SUPPLIED INFORMATION:
§

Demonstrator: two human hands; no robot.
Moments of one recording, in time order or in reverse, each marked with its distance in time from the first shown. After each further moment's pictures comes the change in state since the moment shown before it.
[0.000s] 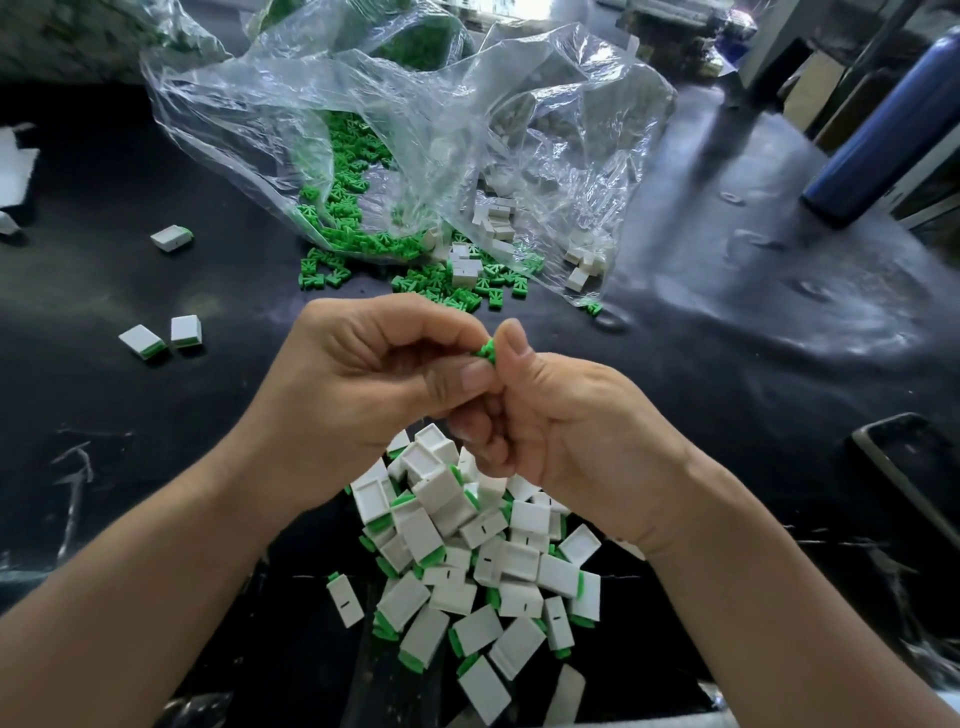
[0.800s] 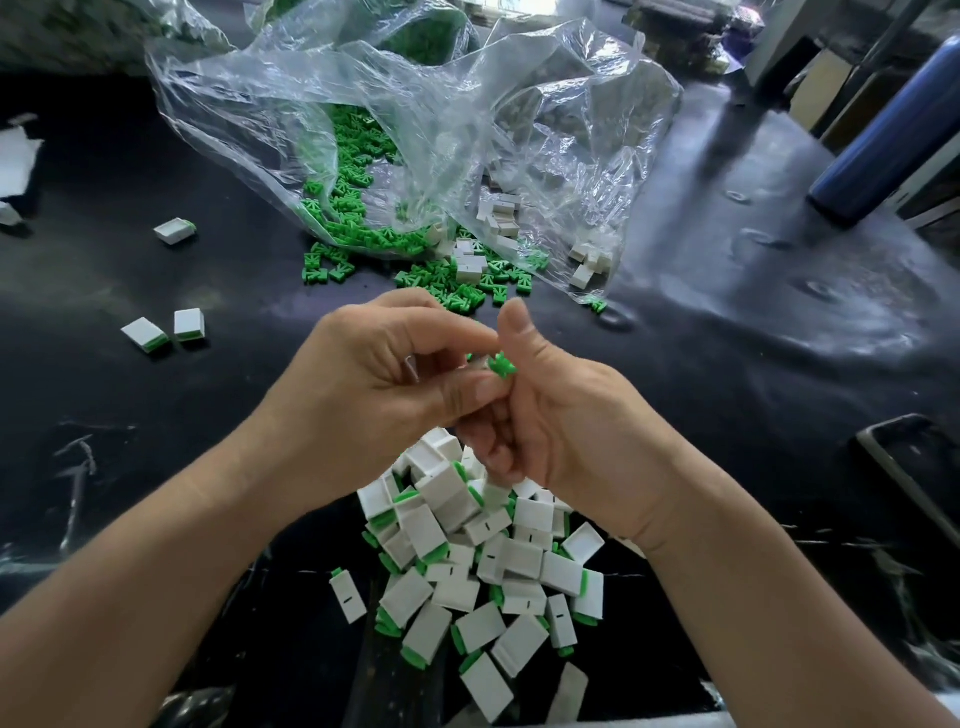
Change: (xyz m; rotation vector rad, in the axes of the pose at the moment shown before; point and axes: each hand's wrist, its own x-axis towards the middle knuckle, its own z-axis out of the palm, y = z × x) left_hand -0.001 0.000 -0.008 0.504 -0.037 0.017; right_hand 0.004 0.003 -0.005 -0.060 0.015 0.119
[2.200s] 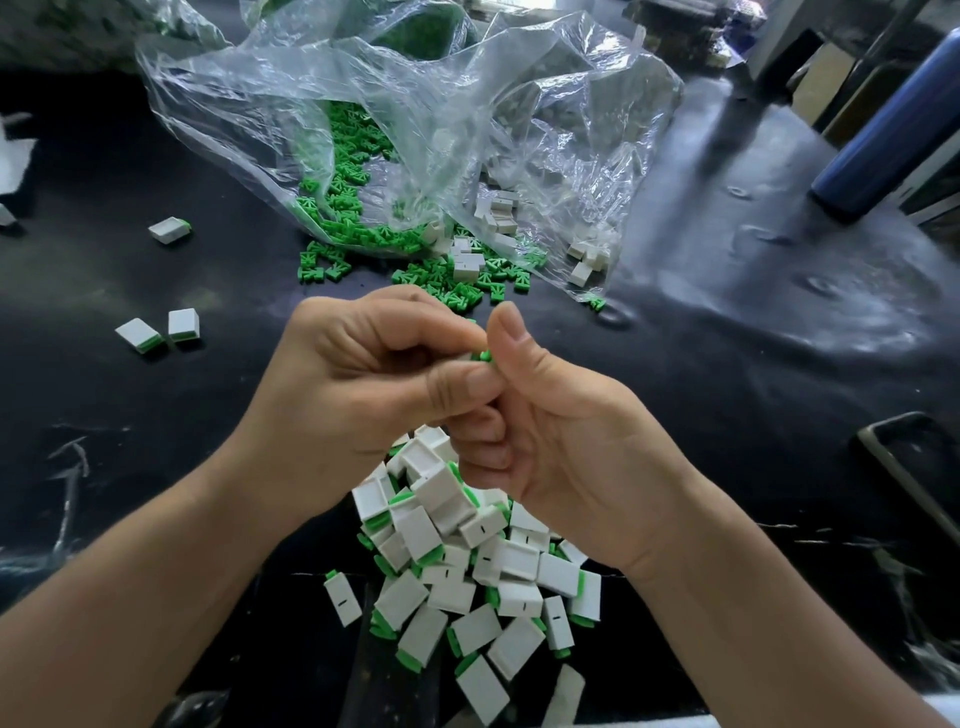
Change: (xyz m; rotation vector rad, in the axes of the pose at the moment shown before) left_hand -0.004 0.007 0.009 -0.510 0.095 -0.055; right_hand -0.006 -0.004 0.014 0.213 -0.058 -0.059
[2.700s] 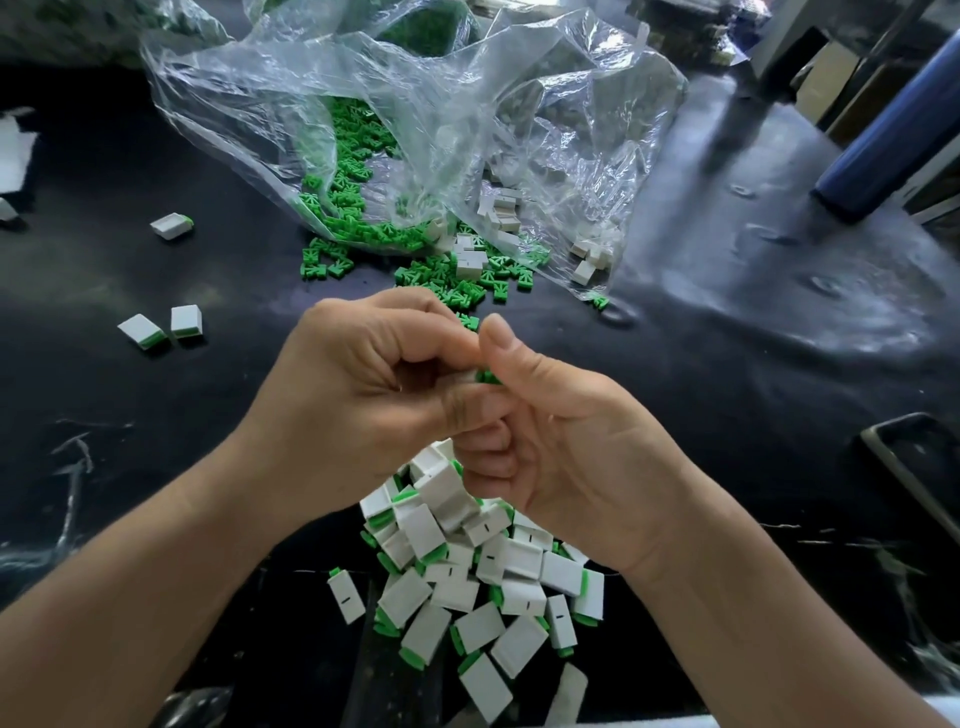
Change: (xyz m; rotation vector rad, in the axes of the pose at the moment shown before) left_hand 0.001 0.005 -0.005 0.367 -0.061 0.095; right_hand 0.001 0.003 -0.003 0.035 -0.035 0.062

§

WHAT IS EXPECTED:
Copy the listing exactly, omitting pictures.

TASK OUTPUT:
Demonstrator: two human hands; no robot.
Moments of one recording, in time order or in reverse, each marked with its distance in time from the first shown. After each further moment's pictures comes the change in state since the moment shown before it.
[0.000s] 
[0.800s] 
Change: (xyz m; rotation vector rad, in the axes of the pose at the moment shown before; point and axes: each hand's wrist, its own x-axis towards the middle knuckle, its own z-axis out of the palm, y = z × x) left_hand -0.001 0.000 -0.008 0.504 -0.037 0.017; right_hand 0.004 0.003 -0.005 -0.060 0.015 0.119
[2.200s] 
Change: (xyz m; rotation vector rad, in the axes of the pose at the moment shown before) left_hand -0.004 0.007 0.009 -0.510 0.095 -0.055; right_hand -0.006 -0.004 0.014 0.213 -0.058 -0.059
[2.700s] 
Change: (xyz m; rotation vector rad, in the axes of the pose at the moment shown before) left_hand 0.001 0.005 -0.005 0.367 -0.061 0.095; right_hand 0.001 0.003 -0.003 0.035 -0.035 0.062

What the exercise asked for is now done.